• [The task] Repeat the records below exactly.

---------- Record set ----------

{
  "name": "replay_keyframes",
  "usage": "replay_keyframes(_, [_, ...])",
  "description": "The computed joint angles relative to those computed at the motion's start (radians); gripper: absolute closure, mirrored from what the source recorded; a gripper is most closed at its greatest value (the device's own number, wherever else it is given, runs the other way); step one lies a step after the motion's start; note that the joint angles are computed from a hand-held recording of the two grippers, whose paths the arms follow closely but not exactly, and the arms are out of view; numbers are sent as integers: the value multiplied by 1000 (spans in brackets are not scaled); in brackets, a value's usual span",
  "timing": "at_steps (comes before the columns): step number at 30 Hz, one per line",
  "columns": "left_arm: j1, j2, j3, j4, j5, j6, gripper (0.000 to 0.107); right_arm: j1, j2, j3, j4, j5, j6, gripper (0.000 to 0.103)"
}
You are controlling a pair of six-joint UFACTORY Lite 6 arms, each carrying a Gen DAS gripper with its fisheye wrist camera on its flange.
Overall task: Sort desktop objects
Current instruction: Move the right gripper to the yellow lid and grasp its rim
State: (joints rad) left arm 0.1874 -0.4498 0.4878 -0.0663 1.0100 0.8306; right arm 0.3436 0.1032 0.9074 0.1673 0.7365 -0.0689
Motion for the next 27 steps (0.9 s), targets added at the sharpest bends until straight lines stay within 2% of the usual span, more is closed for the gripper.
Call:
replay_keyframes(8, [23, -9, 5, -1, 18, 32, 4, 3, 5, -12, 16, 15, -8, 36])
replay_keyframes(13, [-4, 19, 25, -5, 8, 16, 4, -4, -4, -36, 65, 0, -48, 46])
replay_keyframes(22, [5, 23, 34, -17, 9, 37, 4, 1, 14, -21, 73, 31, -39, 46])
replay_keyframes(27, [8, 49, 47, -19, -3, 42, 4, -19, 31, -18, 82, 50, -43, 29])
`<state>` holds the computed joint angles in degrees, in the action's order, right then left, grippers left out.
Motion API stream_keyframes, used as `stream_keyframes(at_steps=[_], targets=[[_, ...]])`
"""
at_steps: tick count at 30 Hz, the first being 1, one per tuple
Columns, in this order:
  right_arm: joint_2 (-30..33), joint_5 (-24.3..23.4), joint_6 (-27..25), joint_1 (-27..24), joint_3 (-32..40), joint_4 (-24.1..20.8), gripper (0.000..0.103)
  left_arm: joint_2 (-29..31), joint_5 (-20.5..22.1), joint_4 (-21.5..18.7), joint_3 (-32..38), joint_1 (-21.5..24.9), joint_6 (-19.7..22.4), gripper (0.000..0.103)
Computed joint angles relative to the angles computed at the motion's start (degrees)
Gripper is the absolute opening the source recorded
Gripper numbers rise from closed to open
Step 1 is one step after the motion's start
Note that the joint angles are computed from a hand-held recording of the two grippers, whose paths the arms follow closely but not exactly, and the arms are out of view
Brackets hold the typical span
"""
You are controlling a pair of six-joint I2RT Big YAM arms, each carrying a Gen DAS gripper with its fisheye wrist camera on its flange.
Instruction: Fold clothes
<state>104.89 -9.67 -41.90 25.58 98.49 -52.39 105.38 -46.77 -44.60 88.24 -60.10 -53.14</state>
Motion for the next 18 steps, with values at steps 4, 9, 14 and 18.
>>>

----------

• [Result]
{
  "name": "replay_keyframes",
  "usage": "replay_keyframes(_, [_, ...])",
  "description": "The computed joint angles relative to those computed at the motion's start (radians); gripper: absolute closure, mirrored from what the source recorded; a gripper is most closed at its greatest value (the device's own number, wherever else it is given, runs the other way); step one lies a step after the motion's start; note that the joint angles are computed from a hand-held recording of the two grippers, whose paths the arms follow closely but not exactly, and the arms are out of view; numbers are sent as integers: the value multiplied by 1000 (spans in brackets are not scaled); in brackets, a value's usual span",
  "timing": "at_steps (comes before the columns): step number at 30 Hz, one per line",
  "columns": "left_arm: j1, j2, j3, j4, j5, j6, gripper (0.000 to 0.107); right_arm: j1, j2, j3, j4, j5, j6, gripper (0.000 to 0.103)"
}
You are controlling a pair of six-joint UFACTORY Lite 6 arms, each carrying a Gen DAS gripper with its fisheye wrist camera on its flange.
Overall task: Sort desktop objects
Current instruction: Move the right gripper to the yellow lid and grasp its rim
State: (joints rad) left arm 0.1874 -0.4498 0.4878 -0.0663 1.0100 0.8306; right arm 0.3436 0.1032 0.9074 0.1673 0.7365 -0.0689
Motion for the next 27 steps (0.9 s), targets added at the sharpest bends until straight lines stay within 2% of the usual span, more is closed for the gripper.
Call:
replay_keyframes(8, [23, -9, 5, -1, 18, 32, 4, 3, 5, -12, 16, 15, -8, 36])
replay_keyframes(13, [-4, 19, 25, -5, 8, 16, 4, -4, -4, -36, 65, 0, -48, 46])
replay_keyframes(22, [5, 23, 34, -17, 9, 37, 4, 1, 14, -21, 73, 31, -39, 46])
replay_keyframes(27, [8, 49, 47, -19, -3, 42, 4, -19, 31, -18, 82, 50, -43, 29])
`<state>` holds the computed joint angles in degrees, in the action's order, right then left, grippers left out.
Motion API stream_keyframes, used as `stream_keyframes(at_steps=[_], targets=[[_, ...]])`
"""
at_steps: tick count at 30 Hz, the first being 1, one per tuple
Columns, in this order:
  right_arm: joint_2 (-30..33), joint_5 (-24.3..23.4), joint_6 (-27..25), joint_1 (-27..24), joint_3 (-32..40), joint_4 (-24.1..20.8), gripper (0.000..0.103)
  left_arm: joint_2 (-29..31), joint_5 (-20.5..22.1), joint_4 (-21.5..18.7), joint_3 (-32..38), joint_1 (-21.5..24.9), joint_6 (-19.7..22.4), gripper (0.000..0.103)
Computed joint angles relative to the angles computed at the motion's start (degrees)
Gripper is the absolute opening the source recorded
Gripper numbers rise from closed to open
Step 1 is one step after the motion's start
Note that the joint angles are computed from a hand-held recording of the two grippers, whose paths the arms follow closely but not exactly, and the arms are out of view
Brackets hold the typical span
"""
You are controlling a pair of six-joint I2RT Big YAM arms, each carrying a Gen DAS gripper with its fisheye wrist camera on its flange.
Instruction: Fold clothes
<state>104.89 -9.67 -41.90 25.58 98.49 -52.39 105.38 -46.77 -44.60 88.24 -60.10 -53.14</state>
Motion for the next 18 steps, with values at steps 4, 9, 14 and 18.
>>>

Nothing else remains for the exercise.